__Exercise__: Every line from the one with "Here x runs" to the one with "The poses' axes", including those two, is to be copied exactly; all other lines of the entries below are left out.

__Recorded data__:
•••••
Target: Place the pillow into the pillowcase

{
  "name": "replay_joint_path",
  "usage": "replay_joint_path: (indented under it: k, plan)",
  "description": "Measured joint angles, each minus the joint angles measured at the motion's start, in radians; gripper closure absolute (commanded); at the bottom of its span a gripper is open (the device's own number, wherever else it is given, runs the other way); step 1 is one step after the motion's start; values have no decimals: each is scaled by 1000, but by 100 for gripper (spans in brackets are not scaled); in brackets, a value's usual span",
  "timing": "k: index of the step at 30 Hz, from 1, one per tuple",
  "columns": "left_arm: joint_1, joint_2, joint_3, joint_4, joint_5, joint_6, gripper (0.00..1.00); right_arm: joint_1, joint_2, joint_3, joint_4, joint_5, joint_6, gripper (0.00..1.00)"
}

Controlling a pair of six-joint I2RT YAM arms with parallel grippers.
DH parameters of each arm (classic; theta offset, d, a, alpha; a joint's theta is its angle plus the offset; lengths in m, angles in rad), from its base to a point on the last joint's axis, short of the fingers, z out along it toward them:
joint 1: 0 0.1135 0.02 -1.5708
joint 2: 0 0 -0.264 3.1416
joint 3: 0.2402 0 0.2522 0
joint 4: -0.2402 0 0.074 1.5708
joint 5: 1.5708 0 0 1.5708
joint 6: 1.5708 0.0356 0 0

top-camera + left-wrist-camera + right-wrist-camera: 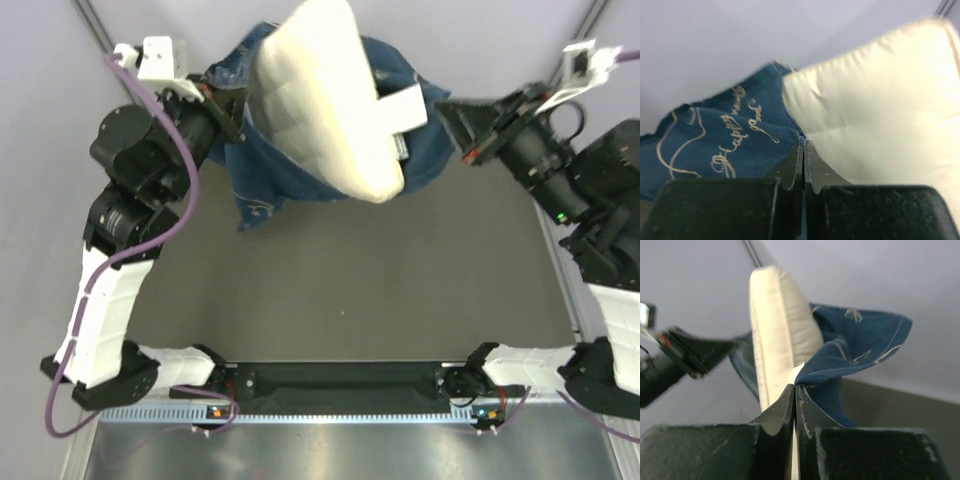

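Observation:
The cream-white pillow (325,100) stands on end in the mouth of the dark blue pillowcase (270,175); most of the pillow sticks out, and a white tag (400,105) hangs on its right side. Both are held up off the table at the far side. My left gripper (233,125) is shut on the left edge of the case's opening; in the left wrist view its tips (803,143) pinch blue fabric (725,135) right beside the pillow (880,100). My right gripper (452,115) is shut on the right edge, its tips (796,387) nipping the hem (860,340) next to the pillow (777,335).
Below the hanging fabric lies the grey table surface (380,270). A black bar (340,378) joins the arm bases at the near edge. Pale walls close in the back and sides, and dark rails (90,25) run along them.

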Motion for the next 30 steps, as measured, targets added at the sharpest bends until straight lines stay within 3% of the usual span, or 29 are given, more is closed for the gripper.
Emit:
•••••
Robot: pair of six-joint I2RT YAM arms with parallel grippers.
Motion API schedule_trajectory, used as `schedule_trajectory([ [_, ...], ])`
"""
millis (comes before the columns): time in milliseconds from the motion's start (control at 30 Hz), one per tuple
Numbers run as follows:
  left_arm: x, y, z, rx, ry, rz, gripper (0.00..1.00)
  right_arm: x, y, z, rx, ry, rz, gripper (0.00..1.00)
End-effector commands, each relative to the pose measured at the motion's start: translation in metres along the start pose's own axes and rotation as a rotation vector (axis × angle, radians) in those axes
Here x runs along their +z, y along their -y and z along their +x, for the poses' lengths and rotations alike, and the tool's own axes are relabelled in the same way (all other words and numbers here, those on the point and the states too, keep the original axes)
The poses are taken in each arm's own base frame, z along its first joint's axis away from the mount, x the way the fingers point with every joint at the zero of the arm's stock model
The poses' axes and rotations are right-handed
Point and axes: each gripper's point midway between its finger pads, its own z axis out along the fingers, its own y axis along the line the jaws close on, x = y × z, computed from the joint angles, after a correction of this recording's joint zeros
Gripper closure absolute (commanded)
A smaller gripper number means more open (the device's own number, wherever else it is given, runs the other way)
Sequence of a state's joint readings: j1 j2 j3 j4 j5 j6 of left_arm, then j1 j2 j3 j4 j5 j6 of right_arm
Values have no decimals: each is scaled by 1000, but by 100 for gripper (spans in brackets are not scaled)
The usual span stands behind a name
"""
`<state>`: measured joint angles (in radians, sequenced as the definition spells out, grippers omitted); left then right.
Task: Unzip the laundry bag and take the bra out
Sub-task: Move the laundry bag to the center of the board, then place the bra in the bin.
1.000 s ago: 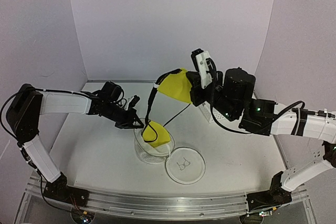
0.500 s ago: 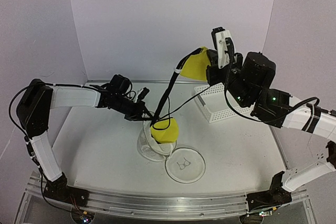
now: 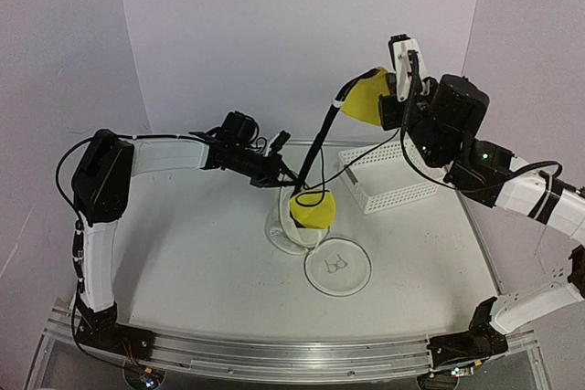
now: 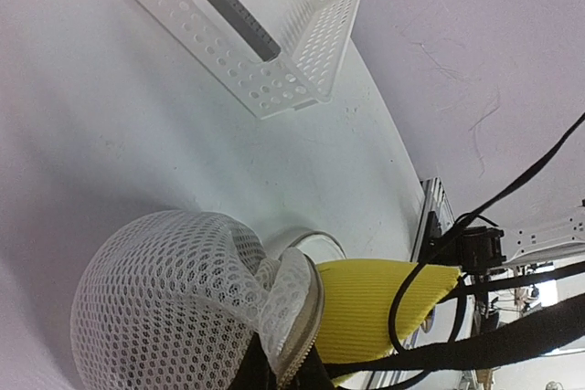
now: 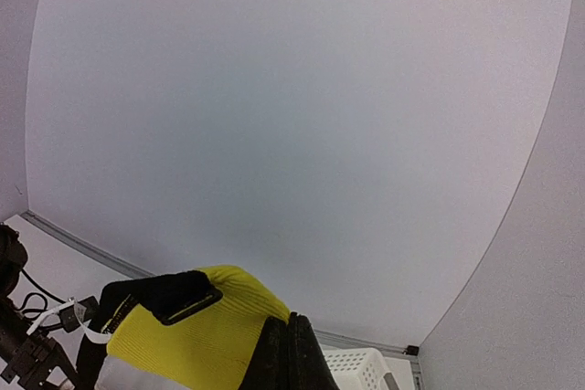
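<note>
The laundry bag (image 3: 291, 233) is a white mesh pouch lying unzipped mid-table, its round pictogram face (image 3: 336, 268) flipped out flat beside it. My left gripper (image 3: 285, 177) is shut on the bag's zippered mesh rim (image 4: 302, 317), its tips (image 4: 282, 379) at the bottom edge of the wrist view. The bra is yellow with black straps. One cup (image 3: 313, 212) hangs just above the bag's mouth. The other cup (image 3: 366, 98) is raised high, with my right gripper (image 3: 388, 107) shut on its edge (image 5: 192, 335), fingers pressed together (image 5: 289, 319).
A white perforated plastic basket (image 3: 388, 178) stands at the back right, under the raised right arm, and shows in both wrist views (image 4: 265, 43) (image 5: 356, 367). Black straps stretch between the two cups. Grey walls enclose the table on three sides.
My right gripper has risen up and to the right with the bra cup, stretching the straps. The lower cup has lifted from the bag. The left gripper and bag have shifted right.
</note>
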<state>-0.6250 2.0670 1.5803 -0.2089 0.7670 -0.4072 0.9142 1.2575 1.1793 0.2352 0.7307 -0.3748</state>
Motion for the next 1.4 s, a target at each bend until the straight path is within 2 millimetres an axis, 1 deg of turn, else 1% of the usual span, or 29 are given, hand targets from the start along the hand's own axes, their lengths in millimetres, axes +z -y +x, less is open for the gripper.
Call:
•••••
__Solution to this problem__:
Here x runs along their +z, y along their -y and z along their +x, for the poses' lengths and rotations alike, and the tool's own axes are relabelled in the same way (all other words and numbers here, those on the point and the states too, keep the original axes)
The poses are taken in each arm's own base frame, z along its first joint's axis away from the mount, x the way the fingers point with every joint at the zero of the arm's stock model
The poses' axes and rotations are right-handed

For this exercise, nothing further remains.